Игорь Михайлов: Это все плагиат.
Виктор Матизен: Да, плагиат, но это наш плагиат, это происходит у нас.
Эдуард Бояков: В общем, я как-то начал за упокой, а сейчас, слушая такое количество позитивных оценок, хотел тоже не чувствовать себя одиноким и переметнулся хотя бы в том, что я надеюсь, что этот фильм способствует развитию киноиндустрии, это деньги, это работа со зрителем, это агитация какого бы то ни было, но нашего зрителя, нашего соотечественника, который 30 миллионов выложит, свои, кровные денежки. И будем надеяться, что часть из этих денег пойдет на что-то правильное.
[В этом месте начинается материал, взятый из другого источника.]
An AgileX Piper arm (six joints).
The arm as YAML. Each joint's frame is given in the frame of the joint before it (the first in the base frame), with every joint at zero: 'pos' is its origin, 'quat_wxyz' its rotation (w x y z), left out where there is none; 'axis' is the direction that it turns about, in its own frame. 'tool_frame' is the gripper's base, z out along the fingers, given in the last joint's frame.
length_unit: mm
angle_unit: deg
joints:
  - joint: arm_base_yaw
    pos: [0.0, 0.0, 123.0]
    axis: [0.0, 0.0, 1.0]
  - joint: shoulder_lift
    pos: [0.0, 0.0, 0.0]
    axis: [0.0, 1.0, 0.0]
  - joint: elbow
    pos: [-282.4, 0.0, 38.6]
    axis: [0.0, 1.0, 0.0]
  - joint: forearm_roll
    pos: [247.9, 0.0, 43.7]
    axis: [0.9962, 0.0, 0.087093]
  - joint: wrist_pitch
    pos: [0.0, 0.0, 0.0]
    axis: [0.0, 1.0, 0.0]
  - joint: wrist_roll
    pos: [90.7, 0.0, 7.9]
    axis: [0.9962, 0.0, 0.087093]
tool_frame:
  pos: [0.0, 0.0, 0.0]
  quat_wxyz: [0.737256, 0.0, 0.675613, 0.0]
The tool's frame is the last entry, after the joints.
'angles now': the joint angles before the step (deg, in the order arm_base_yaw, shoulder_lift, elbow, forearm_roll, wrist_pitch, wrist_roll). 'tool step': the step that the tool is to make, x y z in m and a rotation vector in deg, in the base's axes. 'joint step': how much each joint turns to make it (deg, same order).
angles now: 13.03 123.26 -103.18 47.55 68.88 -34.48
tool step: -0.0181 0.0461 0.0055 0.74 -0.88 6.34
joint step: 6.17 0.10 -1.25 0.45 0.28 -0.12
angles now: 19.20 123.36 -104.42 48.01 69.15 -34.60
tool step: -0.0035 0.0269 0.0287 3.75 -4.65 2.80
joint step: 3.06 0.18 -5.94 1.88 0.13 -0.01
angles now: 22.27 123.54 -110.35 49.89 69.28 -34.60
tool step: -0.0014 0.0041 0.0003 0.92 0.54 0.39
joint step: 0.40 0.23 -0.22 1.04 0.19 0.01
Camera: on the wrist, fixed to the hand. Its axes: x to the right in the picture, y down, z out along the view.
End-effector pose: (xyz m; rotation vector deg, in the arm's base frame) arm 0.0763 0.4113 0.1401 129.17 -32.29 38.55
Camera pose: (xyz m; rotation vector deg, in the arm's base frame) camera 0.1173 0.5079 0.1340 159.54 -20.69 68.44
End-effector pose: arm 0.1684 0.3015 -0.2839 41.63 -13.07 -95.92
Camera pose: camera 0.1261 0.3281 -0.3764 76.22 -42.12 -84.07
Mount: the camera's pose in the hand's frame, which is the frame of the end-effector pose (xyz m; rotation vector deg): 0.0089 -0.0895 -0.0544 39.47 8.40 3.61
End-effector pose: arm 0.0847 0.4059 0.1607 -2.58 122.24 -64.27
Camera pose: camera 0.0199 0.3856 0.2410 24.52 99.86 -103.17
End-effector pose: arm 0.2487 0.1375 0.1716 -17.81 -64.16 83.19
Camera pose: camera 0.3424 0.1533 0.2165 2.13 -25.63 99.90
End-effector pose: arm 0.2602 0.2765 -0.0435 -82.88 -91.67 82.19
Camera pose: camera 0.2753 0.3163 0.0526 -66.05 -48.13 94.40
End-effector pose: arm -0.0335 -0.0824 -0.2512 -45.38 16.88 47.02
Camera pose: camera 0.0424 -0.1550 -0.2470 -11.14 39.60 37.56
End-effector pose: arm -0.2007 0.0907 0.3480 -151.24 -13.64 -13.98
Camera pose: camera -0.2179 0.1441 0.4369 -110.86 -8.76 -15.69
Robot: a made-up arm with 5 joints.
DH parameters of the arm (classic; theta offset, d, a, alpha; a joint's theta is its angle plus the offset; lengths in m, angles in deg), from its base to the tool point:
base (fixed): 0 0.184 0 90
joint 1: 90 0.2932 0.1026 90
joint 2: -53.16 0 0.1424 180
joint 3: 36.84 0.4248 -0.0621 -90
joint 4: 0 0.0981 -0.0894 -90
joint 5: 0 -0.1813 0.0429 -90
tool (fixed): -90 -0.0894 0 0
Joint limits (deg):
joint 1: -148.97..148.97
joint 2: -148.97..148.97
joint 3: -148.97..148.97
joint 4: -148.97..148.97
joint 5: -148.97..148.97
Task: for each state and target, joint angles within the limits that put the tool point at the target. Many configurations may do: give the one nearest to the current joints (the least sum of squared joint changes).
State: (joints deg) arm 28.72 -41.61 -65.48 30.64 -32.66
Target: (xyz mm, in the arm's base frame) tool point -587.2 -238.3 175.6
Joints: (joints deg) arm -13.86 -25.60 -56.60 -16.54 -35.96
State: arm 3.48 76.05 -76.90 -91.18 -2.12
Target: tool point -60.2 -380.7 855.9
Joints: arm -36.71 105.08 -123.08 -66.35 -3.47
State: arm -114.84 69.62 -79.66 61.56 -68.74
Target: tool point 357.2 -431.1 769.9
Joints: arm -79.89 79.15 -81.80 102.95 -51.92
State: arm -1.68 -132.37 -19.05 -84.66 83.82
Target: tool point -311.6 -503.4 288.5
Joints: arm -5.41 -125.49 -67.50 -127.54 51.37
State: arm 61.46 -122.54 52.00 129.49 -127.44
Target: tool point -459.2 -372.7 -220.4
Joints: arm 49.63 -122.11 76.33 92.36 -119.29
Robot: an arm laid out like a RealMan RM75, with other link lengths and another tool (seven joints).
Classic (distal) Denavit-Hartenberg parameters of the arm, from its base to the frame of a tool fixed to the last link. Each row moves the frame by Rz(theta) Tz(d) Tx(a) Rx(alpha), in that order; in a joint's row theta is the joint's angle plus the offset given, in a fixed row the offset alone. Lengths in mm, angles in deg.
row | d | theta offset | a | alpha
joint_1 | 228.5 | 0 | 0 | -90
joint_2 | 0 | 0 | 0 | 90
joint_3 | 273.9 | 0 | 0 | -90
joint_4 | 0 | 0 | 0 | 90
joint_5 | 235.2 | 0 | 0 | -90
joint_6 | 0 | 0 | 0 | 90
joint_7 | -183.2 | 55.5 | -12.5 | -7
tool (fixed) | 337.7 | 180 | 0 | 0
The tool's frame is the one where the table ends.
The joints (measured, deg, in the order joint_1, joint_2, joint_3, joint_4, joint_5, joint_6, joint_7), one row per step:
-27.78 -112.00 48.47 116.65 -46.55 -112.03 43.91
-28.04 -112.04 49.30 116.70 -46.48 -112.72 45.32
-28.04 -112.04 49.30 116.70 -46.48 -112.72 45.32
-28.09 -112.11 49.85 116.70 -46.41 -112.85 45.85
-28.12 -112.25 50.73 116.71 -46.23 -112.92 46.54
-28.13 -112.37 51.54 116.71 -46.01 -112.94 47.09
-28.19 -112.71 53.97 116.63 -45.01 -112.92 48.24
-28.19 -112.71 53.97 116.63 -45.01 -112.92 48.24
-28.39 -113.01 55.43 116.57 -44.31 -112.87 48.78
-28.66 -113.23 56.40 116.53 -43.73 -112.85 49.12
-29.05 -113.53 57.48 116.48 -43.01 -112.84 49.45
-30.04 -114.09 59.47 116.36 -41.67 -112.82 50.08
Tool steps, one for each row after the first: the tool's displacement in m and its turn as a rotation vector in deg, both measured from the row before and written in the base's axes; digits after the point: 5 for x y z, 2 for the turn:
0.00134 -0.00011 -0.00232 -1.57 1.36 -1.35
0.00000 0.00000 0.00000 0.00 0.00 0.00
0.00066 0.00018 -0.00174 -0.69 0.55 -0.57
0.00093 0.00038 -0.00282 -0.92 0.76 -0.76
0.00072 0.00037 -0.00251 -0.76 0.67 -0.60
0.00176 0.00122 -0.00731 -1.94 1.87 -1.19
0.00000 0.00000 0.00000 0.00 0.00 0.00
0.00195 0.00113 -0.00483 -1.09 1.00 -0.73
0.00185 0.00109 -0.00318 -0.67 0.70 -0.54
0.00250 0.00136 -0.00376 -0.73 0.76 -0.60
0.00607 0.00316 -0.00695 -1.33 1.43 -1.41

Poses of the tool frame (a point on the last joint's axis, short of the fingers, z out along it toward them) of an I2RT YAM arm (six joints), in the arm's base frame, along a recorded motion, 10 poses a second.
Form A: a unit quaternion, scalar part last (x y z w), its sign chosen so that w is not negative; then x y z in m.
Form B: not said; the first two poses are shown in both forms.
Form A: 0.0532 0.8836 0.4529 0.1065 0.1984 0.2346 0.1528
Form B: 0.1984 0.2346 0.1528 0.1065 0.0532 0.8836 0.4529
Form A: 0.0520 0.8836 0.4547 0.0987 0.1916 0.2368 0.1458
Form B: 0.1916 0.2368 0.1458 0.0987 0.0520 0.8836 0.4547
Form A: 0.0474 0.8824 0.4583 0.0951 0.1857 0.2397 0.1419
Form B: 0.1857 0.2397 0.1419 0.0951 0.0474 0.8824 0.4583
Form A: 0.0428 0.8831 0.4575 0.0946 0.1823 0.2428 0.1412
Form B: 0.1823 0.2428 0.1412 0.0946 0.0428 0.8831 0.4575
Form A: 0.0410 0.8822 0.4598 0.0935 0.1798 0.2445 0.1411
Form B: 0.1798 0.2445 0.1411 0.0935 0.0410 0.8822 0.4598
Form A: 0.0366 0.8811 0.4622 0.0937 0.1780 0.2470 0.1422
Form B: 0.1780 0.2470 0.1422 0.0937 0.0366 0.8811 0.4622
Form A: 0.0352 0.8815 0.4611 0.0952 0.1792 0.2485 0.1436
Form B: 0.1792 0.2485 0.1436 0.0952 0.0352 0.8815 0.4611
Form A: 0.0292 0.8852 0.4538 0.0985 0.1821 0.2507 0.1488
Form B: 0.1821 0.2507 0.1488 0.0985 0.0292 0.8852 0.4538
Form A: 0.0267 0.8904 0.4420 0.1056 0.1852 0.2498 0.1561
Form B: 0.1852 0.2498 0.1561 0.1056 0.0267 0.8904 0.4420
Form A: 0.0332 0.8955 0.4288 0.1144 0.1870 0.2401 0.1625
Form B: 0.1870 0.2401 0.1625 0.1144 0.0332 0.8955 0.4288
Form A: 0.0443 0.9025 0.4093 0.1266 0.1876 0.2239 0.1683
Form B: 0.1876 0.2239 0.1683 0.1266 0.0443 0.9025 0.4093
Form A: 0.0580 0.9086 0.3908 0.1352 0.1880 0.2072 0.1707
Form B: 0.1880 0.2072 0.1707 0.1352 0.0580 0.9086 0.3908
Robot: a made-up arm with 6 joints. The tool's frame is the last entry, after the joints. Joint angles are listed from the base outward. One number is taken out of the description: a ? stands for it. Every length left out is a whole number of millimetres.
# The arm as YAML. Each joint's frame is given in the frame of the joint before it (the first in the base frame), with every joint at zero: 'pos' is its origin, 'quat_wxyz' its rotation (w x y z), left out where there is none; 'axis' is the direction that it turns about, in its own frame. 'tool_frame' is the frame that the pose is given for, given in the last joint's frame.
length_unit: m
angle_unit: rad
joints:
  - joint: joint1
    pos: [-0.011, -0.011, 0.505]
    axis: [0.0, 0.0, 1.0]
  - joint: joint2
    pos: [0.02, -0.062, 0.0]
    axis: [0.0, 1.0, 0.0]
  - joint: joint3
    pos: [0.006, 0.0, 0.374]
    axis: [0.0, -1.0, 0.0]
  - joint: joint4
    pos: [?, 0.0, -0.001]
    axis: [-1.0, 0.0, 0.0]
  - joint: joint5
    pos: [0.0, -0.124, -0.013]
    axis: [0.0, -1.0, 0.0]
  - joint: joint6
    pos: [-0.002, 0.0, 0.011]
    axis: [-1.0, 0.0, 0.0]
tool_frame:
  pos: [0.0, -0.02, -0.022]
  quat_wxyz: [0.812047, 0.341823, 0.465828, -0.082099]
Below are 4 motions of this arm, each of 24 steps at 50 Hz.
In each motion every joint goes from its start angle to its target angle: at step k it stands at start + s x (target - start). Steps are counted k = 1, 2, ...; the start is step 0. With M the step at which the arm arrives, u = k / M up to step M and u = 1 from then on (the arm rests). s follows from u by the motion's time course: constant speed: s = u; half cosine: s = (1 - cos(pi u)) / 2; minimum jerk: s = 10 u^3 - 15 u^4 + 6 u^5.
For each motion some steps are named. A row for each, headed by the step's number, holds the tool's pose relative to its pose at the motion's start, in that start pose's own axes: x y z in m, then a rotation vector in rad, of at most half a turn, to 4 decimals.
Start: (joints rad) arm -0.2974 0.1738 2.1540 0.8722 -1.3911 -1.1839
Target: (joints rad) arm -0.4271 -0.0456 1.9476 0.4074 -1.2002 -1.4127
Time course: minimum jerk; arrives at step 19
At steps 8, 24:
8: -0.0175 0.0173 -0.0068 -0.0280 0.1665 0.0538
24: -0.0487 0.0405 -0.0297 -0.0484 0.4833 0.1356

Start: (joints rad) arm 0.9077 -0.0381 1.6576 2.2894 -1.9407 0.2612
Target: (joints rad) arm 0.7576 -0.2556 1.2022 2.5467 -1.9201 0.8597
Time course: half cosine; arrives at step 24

Игорь Михайлов: Прослушав буквально все и оставшись, насколько я понимаю, практически в меньшинстве, я хочу сказать, что мне на самом деле очень жаль, что мы обсуждаем сейчас "Дневной Дозор". Мне бы очень хотелось в составе той же самой публики, которая отменно знает кино, разбирается в творчестве актеров, в игре, в сценарии, обсуждать тот фильм, который, вообще говоря, заслуживает того, чтобы его обсуждали с этих точек зрения. Потому что обсуждать то, что сейчас ребята соберут бабла, а потом поделятся с теми, кто будет дальше двигать какое-то искусство… Умоляю вас, они ни с кем не поделятся, они совершенно спокойно заберут все себе. Очень хочется встретиться в той же самой компании, обсуждая то, что заслуживает подобного рода обсуждения в полной мере.
Елена Фанайлова: Как только такой фильм появится, я вам обещаю, что в клубе "ОГИ" мы соберемся и непременно его обсудим.